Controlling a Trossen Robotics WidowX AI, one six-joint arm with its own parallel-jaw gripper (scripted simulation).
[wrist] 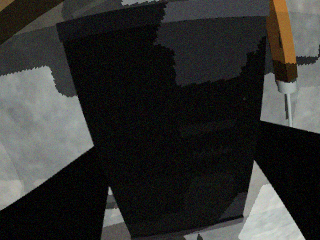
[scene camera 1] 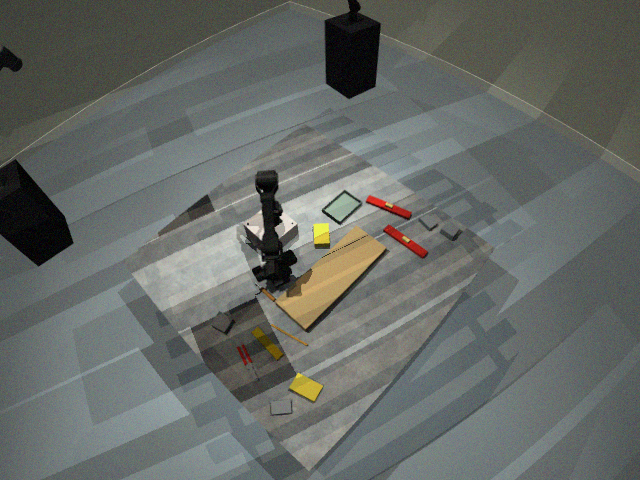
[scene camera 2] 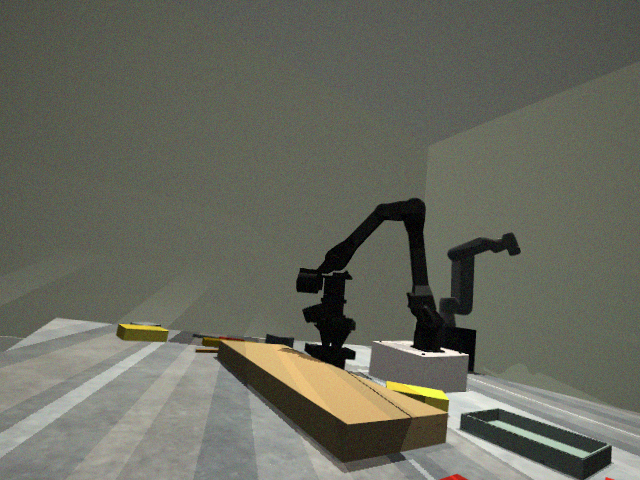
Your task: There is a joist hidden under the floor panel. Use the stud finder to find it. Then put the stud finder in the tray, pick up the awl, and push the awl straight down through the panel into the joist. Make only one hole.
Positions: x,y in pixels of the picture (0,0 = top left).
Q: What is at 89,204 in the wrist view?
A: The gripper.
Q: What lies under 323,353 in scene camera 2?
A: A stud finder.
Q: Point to a tray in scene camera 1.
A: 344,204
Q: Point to a stud finder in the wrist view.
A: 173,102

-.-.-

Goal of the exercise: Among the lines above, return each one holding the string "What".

Exercise solution:
Q: What is at 89,204 in the wrist view?
Q: What lies under 323,353 in scene camera 2?

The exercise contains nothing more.